One of Carpenter's first improvements was the installation of a gravity powered tramway (known as a funicular) at each of the mines. Cars traveled the 1000 ft incline between the mine adit and coal tipple on three rail tracks (except at the passing point, where four rails were used). The mechanics of the trams were simple; one end of a wire rope was attached to the car at the mine and the other end to the car at the tipple. Between the two cars the rope was wound around a drum and brake mechanism located above the mine adit. The weight of the loaded car traveling down was thus used to return an empty car from the tipple to the mine.

When Isaac Chauncy Wyman acquired the Book Cliff company in 1897, he installed his nephew William Stanley Phillips as manager. Phillips proved to be as concerned and capable a lieutenant as Wyman could have hoped for.

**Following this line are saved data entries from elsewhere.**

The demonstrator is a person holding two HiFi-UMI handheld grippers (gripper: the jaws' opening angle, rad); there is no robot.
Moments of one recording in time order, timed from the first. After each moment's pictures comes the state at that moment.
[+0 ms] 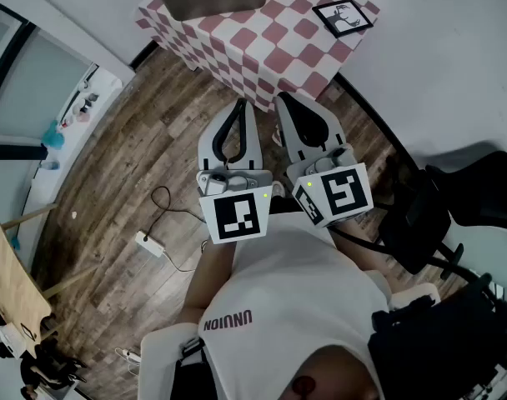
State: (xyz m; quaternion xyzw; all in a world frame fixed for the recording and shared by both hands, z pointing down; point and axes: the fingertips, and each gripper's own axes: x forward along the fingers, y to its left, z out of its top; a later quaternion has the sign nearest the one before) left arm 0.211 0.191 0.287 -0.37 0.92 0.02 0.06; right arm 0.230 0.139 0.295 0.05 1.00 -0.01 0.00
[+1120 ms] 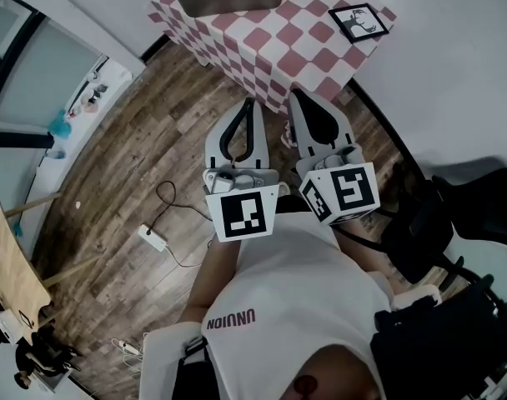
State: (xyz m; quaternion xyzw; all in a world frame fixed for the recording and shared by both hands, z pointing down) left arm 0.194 0.185 0.296 -0.36 0.93 0.01 0.06; right arm 0.210 0.119 0.308 0.04 1.00 -0.04 -0.01
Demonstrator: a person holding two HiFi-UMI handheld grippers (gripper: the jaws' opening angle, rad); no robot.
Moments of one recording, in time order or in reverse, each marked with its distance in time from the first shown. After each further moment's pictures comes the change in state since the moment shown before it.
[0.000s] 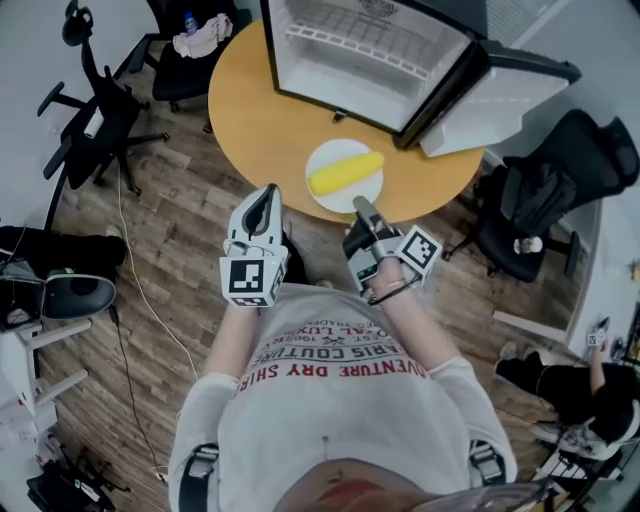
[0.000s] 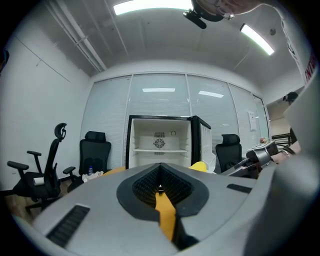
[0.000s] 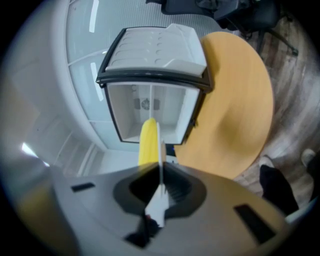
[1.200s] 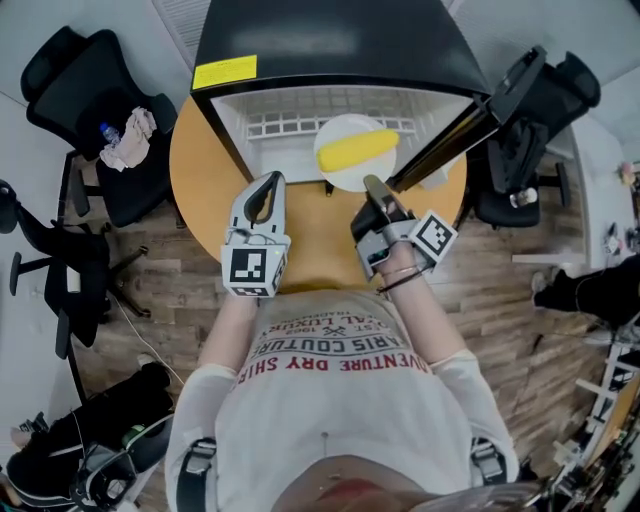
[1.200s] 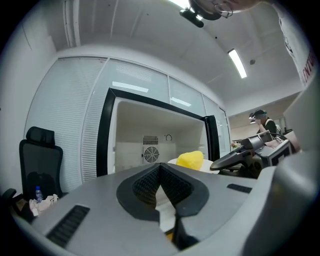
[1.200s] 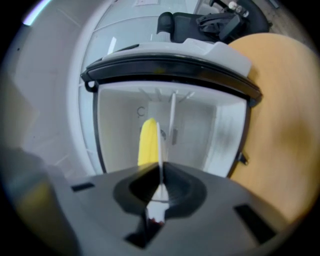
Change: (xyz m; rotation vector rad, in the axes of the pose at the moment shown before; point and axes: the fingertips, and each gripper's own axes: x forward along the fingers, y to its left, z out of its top) left arm 0.270 0.086 0.048 0.039 -0.039 -0.487; right arm 0.166 0.093 0.132 0.031 -0.489 0.059
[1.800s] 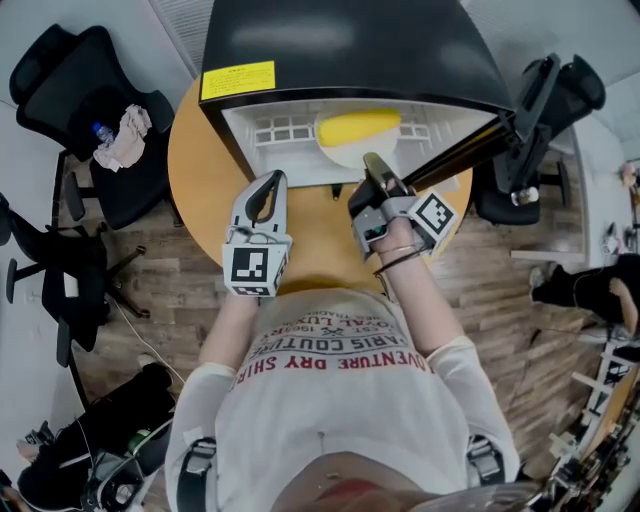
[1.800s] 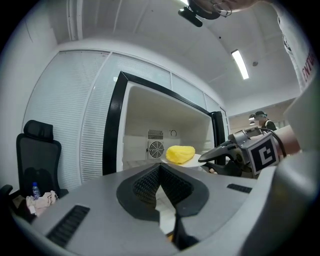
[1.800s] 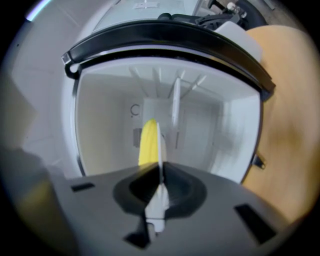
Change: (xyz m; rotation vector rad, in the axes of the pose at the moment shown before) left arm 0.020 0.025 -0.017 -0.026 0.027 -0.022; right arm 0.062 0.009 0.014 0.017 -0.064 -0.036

Following the turn of the century the mines developed serious problems. The Grand Valley Mine was running out of coal and in the Book Cliff Mine the slope of the vein had become so steep that it was rapidly becoming impractical to work the mine. Phillips began a new mine, south of the Book Cliff Mine in Coal Mesa, which he hoped would produce a mine with unlimited potential. The prospect mine failed and the only choice he had was to tunnel through 700 ft of sandstone (beneath the original Book Cliff Mine) into the vein at a lower, workable level. This was finally accomplished in 1905 and is today the mine that has "Carpenter" cut into the stone over the adit. Production resumed and all went well until 1910 when Isaac Wyman died, in his will he left the railroad and the mining properties to Princeton University. The university kept Phillips to manage the properties until his death in late 1915. Princeton University then managed the mine in absence but the life had gone out of the company and it began deteriorating slowly.

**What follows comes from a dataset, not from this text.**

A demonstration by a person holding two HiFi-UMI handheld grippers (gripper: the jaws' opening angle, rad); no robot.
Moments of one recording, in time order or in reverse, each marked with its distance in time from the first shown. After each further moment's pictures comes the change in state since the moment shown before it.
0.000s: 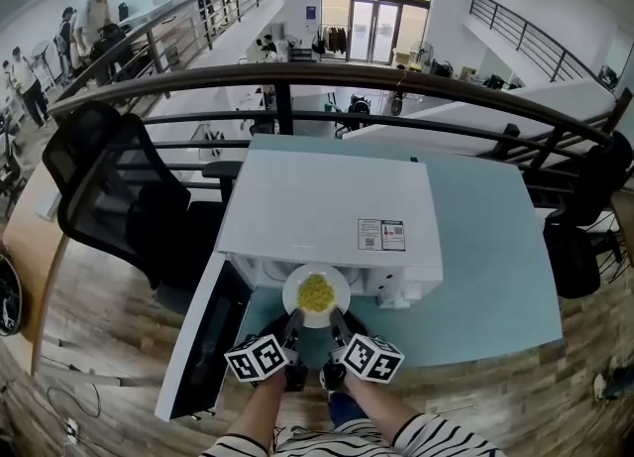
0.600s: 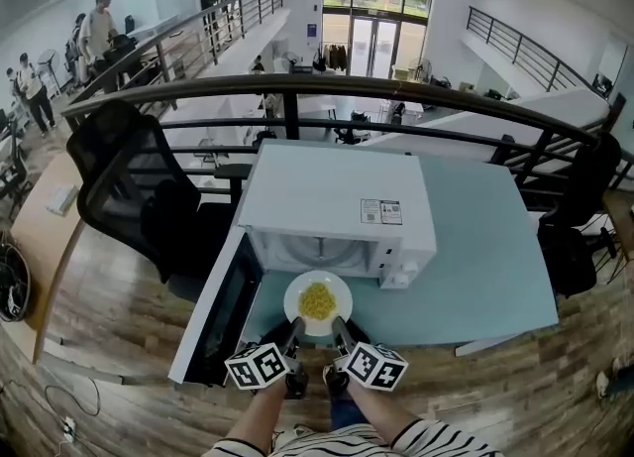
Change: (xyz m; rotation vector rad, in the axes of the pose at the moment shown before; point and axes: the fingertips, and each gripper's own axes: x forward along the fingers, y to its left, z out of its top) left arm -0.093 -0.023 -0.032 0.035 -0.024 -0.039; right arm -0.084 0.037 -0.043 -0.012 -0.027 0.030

Early in July 1923 a coal seam fire started within the mine. Princeton was forced to close the mine and spend large sums of money in unsuccessful attempts to extinguish the fire. The firefight was still going on into January 1924 when the mine was reopened though this didn’t last long and the mine was resealed on June 23, 1924. In January 1925 as the university was waiting for the fire to dissipate, Book Cliff Coal Company president John Fry died. With his death the university had finally given up, the mine properties and railroad was sold to the Monument Investment Company of Grand Junction for $8,000, the investment company only wanted it for the undeveloped railroad properties in the heart of downtown Grand Junction. Everything related to the railroad and mine was sold off, scrapped, or just given away.

Three Grand Junction teenagers suffocated to death while exploring the Book Cliff Mine on August 13, 1989. Following the incident the mine adit was permanently sealed.